Configuration Details
Startup Parameters
$HOME/llama.cpp/build/bin/llama-server \
-m "$MODEL_PATH" \
--host 0.0.0.0 \
--port 8000 \
-ts 1,1,1,1,1,1 \
--ctx-size 131072 \
--cache-type-k Q8_0 \
--cache-type-v Q8_0 \
--temp 0.6 \
--top-p 0.95 Key parameters:
-ts 1,1,1,1,1,1: Tensor split mode, evenly distributing layers across 6 GPUs--ctx-size 131072: Context window reduced from 180K to prevent OOM--cache-type-k Q8_0: KV cache quantization for keys--cache-type-v Q8_0: KV cache quantization for values--temp 0.6: Tuned for coding tasks (lower than general use)--top-p 0.95: Nucleus sampling, standard for general tasks--port 8000: Server port--jinja: Enabled (chat template auto-detected with thinking mode)
Comparison: GLM-4.7 (IQ1_M) vs GLM-4.7-Flash (Q5_K_M)
This experiment directly compares two extreme approaches:
| Aspect | GLM-4.7 (IQ1_M) | GLM-4.7-Flash (Q5_K_M) |
|---|---|---|
| Total Parameters | 358B | 30B |
| Active Parameters/Token | ~40-50B | ~5B (estimated) |
| Quantization | IQ1_M (extreme) | Q5_K_M (conservative) |
| Model Size | ~101GB | ~20GB |
| Decode Speed | 31.5 TPS | 60.9 TPS |
| Prefill Speed | 202.6 TPS | Unknown |
| Power | ~979W (6 GPUs) | Unknown (2 GPUs) |
| VRAM Required | 124GB (131K ctx) | 44.5GB (202K ctx) |
| GPU Count | 6x RTX 3090 | 2x RTX 3090 |
The Trade-off Analysis
The fundamental question is whether the knowledge encoded in 358B parameters can survive IQ1_M quantization while providing better quality than a 30B model at Q5_K_M. The decode speed suggests the MoE architecture is working correctly (only ~40-50B active parameters per token), but the quality impact of IQ1_M remains to be determined through practical use.
VRAM Optimization Recommendations
Several optimizations can save VRAM if you don't need the full context window:
Reduce Context Size
Set --ctx-size explicitly to potentially save VRAM. Currently using 131K context to prevent OOM. Lower context values (e.g., 64K or 32K) would free significant VRAM for other uses.
KV Cache Quantization
Switch from Q8_0 to Q4_0 KV cache to enable full 180K+ context. This comes at the cost of some quality on long-context recall, but may be acceptable for many use cases.
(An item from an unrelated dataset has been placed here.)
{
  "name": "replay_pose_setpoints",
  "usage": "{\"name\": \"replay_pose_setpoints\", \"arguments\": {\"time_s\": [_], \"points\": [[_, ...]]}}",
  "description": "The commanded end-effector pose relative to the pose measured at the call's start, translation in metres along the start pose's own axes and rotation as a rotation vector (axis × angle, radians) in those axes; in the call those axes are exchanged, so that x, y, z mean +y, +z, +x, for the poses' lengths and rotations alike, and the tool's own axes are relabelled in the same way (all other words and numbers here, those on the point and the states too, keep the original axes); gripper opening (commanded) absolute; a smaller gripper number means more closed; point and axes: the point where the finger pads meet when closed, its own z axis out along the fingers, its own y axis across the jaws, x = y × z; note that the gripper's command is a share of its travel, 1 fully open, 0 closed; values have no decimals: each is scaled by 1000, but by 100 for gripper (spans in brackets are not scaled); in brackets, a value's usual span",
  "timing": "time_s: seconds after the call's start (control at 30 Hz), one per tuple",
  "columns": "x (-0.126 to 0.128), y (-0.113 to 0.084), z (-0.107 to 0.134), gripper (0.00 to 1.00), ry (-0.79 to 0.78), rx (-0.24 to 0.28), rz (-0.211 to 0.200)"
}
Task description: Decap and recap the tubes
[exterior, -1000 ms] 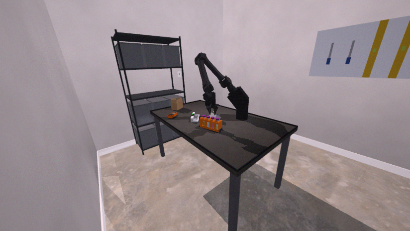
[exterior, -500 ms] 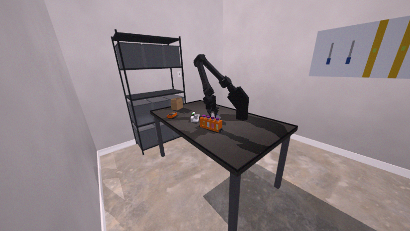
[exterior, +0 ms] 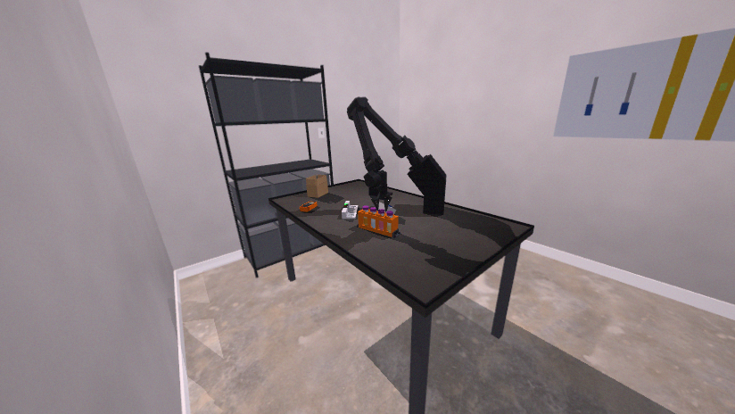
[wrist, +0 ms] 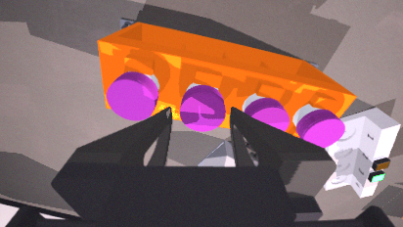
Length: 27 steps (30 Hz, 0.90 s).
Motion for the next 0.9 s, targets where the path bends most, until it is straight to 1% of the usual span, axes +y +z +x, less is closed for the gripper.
{"name": "replay_pose_setpoints", "arguments": {"time_s": [0.0, 0.17, 0.2, 0.27, 0.3, 0.47, 0.6, 0.87], "points": [[1, -9, -17, 49, -5, -26, -1], [-3, -9, -18, 49, 5, -25, 0], [-3, -5, -11, 49, 6, -17, 1], [-3, -5, -11, 49, 6, -17, 1], [-3, -6, -16, 49, 1, -17, -1], [-3, 3, -11, 49, -5, 0, -2], [-6, 7, -12, 49, 11, -11, 1], [-4, 12, -7, 49, 6, -5, 0]]}}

Monitor Long-Running Sessions
KV cache grows with sequence length. Long conversations or multiple concurrent users will fill VRAM faster than expected due to the pre-allocated 131K token buffer.
Would I Recommend This?
TL;DR: Yes, with caveats. This is a very good model. I am satisfied with the quality despite the heavy quantization, and I can tolerate the tokens per second, although it is meaningfully slower than MiniMax M2.5 or Qwen3-Coder-Next (but this is expected).
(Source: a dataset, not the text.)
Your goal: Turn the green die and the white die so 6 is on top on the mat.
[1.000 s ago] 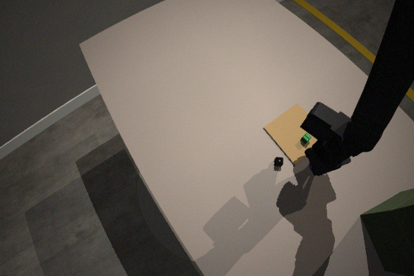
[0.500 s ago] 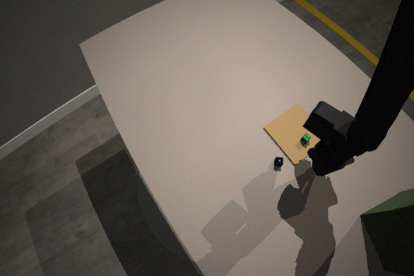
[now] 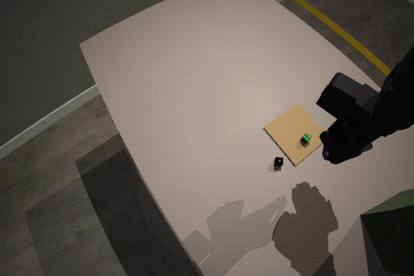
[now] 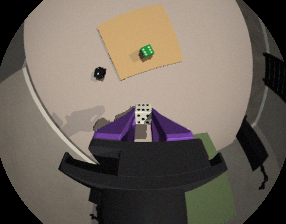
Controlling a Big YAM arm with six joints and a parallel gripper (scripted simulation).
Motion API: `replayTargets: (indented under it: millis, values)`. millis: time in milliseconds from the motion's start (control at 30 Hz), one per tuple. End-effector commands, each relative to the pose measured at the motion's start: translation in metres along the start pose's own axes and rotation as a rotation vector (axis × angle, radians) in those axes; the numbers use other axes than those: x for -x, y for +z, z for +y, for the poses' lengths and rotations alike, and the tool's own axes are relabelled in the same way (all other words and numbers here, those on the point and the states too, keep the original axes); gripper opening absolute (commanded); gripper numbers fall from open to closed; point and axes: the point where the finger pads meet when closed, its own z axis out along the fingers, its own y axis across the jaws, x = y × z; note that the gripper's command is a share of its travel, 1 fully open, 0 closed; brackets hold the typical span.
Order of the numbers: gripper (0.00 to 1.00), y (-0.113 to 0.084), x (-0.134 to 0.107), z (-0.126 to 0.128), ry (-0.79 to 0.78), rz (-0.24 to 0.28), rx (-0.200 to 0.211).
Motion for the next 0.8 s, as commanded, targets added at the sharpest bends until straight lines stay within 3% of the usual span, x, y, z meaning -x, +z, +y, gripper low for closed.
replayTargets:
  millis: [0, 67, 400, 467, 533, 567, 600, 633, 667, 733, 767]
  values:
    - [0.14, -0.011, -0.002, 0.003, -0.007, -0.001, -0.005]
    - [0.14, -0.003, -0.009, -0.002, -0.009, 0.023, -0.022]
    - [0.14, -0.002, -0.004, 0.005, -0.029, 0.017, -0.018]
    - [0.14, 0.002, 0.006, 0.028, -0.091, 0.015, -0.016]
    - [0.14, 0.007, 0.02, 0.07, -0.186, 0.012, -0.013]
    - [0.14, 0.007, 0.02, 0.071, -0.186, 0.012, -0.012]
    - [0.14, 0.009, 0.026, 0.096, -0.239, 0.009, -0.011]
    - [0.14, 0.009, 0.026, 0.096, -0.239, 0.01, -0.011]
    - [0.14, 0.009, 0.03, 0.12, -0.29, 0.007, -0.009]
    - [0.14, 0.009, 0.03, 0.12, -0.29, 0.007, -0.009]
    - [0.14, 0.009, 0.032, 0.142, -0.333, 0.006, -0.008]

The model successfully passed our testing, which included performance baselines, writing this blog post, and creating a meal plan and grocery list for the week. The quality is impressive given the extreme 1-bit quantization, suggesting that the knowledge encoded in 358B parameters can survive such heavy compression.
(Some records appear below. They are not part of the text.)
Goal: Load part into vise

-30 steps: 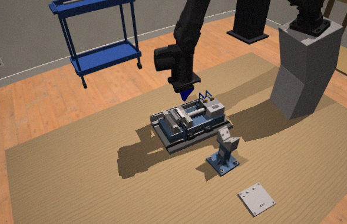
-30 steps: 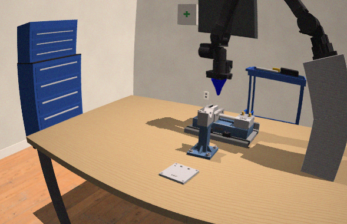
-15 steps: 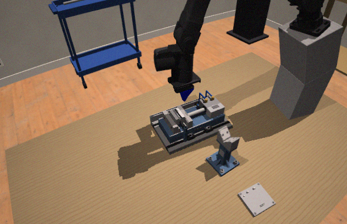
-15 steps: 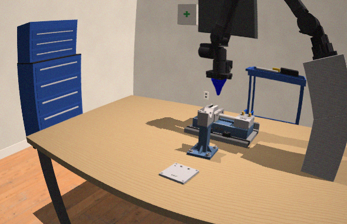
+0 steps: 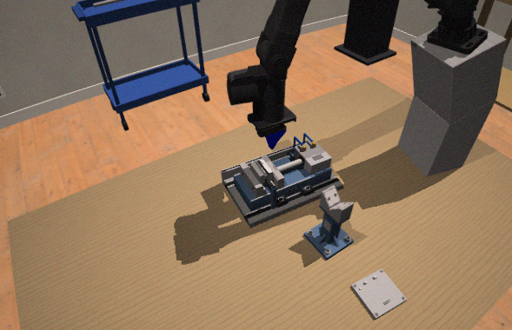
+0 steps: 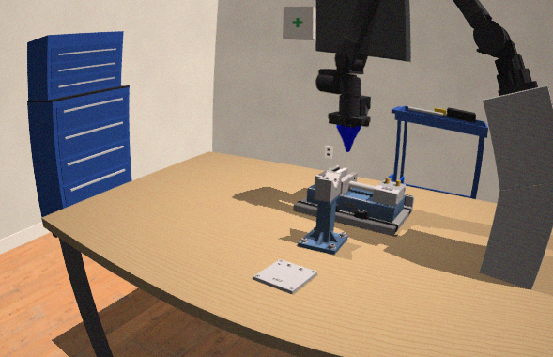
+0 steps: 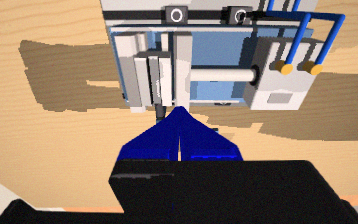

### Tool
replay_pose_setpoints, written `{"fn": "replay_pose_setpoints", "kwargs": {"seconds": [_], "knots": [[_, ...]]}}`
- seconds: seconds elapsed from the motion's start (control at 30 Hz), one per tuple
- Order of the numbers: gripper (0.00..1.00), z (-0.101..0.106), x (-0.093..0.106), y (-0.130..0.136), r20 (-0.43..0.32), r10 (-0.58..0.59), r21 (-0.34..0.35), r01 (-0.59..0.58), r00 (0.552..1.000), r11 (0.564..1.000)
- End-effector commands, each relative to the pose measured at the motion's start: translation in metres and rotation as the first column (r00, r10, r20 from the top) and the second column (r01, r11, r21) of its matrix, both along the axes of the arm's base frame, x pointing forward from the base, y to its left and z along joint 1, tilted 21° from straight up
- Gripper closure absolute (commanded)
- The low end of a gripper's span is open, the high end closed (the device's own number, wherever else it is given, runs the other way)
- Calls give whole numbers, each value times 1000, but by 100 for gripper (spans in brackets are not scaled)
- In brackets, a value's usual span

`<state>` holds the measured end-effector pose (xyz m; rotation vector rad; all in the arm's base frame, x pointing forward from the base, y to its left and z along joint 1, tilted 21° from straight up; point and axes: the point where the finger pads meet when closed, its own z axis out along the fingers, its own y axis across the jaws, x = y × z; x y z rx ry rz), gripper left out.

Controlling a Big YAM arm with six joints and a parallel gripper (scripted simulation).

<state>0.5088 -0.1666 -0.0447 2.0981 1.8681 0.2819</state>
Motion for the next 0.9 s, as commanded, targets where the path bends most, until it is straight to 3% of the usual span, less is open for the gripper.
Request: {"fn": "replay_pose_setpoints", "kwargs": {"seconds": [0.0, 0.73, 0.87], "knots": [[100, 12, -5, -6, 6, -3, -3, 3, 1000, 1000], [100, 10, -5, -6, 4, -3, -2, 3, 1000, 1000], [100, -1, -7, -5, -15, -3, 4, 3, 1000, 1000]]}}
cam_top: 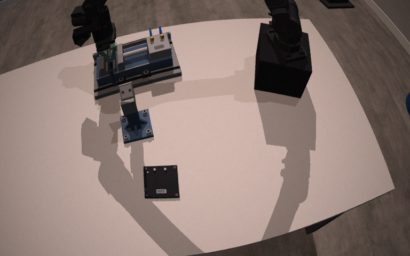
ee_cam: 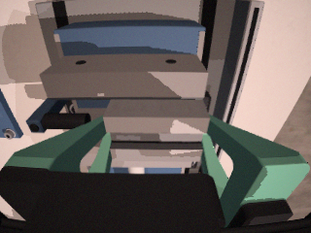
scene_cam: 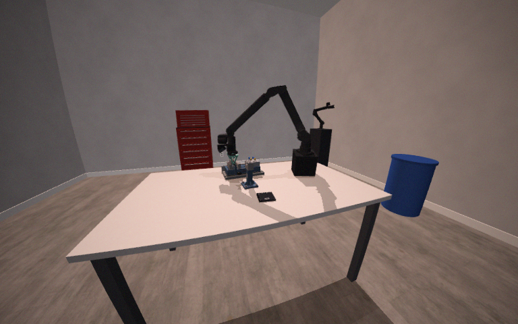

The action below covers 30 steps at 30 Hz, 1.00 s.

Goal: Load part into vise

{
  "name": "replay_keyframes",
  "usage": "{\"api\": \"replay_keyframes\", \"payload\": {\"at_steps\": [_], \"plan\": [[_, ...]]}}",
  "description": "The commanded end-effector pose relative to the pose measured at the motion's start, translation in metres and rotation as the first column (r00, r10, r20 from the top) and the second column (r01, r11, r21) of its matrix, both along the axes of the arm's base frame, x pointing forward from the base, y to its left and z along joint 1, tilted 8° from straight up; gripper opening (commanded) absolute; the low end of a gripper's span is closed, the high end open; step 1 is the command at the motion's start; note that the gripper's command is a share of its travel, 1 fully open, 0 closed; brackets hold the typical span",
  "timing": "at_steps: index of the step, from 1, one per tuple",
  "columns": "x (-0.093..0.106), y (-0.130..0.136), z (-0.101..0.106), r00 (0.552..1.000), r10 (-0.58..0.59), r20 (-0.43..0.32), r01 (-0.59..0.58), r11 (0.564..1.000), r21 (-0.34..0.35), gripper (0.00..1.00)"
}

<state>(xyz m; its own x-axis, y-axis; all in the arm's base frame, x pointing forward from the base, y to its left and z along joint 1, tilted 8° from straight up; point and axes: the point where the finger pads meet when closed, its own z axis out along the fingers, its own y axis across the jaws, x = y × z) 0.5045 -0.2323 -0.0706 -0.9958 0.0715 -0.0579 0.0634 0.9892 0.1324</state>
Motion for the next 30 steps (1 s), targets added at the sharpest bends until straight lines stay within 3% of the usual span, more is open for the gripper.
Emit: {"api": "replay_keyframes", "payload": {"at_steps": [1, 30], "plan": [[0.0128, 0.0057, 0.0106, 0.999, 0.006, 0.035, -0.005, 1.0, -0.015, 0.0], [0.0145, 0.0052, 0.0167, 0.999, 0.008, 0.045, -0.007, 1.0, -0.021, 0.0]]}}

However, there are trade-offs to consider:
- Speed: Decode speed declines significantly with longer contexts (from 30.81 TPS at 4K to 9.74 TPS at 128K). Note that MiniMax M2.5 UD_IQ2_M is significantly faster and seems equally capable, so I'd stick with the lighter-weight model for productivity reasons.
- Memory: Requires 6 GPUs with ~108GB model weights, leaving limited VRAM for KV cache
- Context: Limited to 128K context due to OOM at 180K (model theoretical max: 202,752 tokens)
- Power: Power consumption (~820-864W across 6 GPUs) is comparable to MiniMax and not an issue - we know what we're in for running 6 gas-guzzling GPUs
For production use, I'd still recommend GLM-4.7-Flash (Q5_K_M) as the safer choice due to its faster decode speed and lower resource requirements. But for research, experimentation, or when you need the absolute maximum model capacity that can fit in your hardware, this GLM-4.7 (IQ1_M) configuration is a viable option that delivers surprisingly good quality.